Mundial, no te acabes

¿Lo dije o lo pensé?

Durante varias semanas, buena parte de México ha vivido pendiente del Mundial. Los partidos acaparanlas conversaciones, las redes sociales, los programas de televisión y hasta la agenda cotidiana de muchas familias. Cuando juega la selección, ni se diga.Se modifican horarios, se cancelan clases, se promueve el teletrabajo, se organizan reuniones y cualquier otro asunto parece perder importancia. Esto no nos extraña. El futbol ocupa un lugar especial en la vida del país y un Mundial celebrado parcialmente en territorio mexicano genera todavía más entusiasmo.

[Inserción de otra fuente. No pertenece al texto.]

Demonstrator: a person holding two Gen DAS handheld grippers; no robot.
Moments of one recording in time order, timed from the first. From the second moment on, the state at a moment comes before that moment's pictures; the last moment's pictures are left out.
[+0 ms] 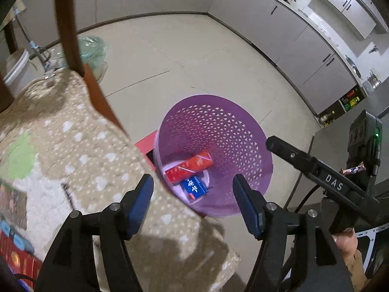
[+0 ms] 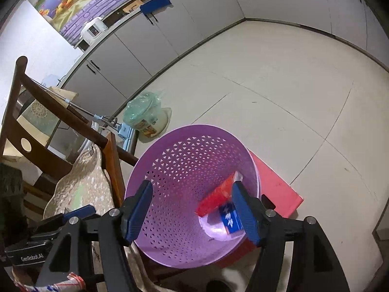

El problema no está en disfrutarlo. Sería absurdo pedirle a la población que permanezca seria y alejada de cualquier entretenimiento mientras existan dificultades nacionales. La gente tiene derecho a emocionarse, festejar y distraerse. Lo preocupante es cuando esa distracción resulta demasiado conveniente para quienes tienen la responsabilidad de gobernar.

Mientras estamos pendientes del Mundial, los problemas de México siguen donde estaban. La inseguridad no se suspende durante los partidos. La violencia no descansa. Los hospitales continúan enfrentando carencias, las escuelas mantienen deficiencias, el transporte público no mejora y miles de familias siguen haciendo cuentas para llegar al final de la quincena. Tampoco desaparecen la corrupción, la impunidad ni las decisiones públicas que deberían ser explicadas con claridad.

Durante el Mundial todo recibe menos atención. Una noticia que en otro momento ocuparía portadas puede quedar relegada por el resultado de un partido, una polémica arbitral o las declaraciones de algún futbolista. El gobierno lo sabe, los partidos políticos lo saben y los medios también. La emoción deportiva ofrece una oportunidad ideal para reducir el costo político de decisiones impopulares, minimizar errores o evitar debates indeseables.

Además, los gobiernos suelen aprovechar estos acontecimientos para mostrarse cercanos a la gente. Aparecen funcionarios con la camiseta nacional, mensajes de unidad, fotografías y videos celebrando goles de la selección y discursos sobre el orgullo de ser mexicanos. Todo eso forma parte de la comunicación política. El problema es que apoyar a la selección no sustituye la obligación de dar resultados. Celebrar un gol no corrige errores en la estrategia de seguridad, no abastece medicamentos, no mejora el ingreso de los trabajadores ni reduce los precios de los productos y servicios.

El Mundial también permite proyectar una imagen positiva hacia el exterior. México aparece como un país alegre, hospitalario y capaz de recibir a miles de visitantes. Esa imagen no es falsa, pero sí incompleta. Detrás de los estadios llenos y las zonas turísticas existen ciudades con graves problemas de movilidad, servicios públicos deficientes, comunidades afectadas por la violencia y una profunda desigualdad social.

Por eso conviene separar dos asuntos que pueden coexistir. Podemos disfrutar el Mundial, apoyar a México y celebrar cada triunfo sin dejar de exigir cuentas a las autoridades. No tenemos que elegir entre la alegría deportiva y la responsabilidad ciudadana. Lo que no deberíamos permitir es que una cosa anule a la otra.

“Mundial, no te acabes” puede expresar el deseo de prolongar la emoción, las reuniones y los buenos momentos. Para algunos funcionarios también podría significar que dure un poco más el periodo en que la atención pública está en otra parte. El torneo terminará y volveremos a mirar los problemas que nunca se fueron. Para entonces, convendría recordar que el Mundial los puso fuera de la conversación, pero no fuera de la realidad.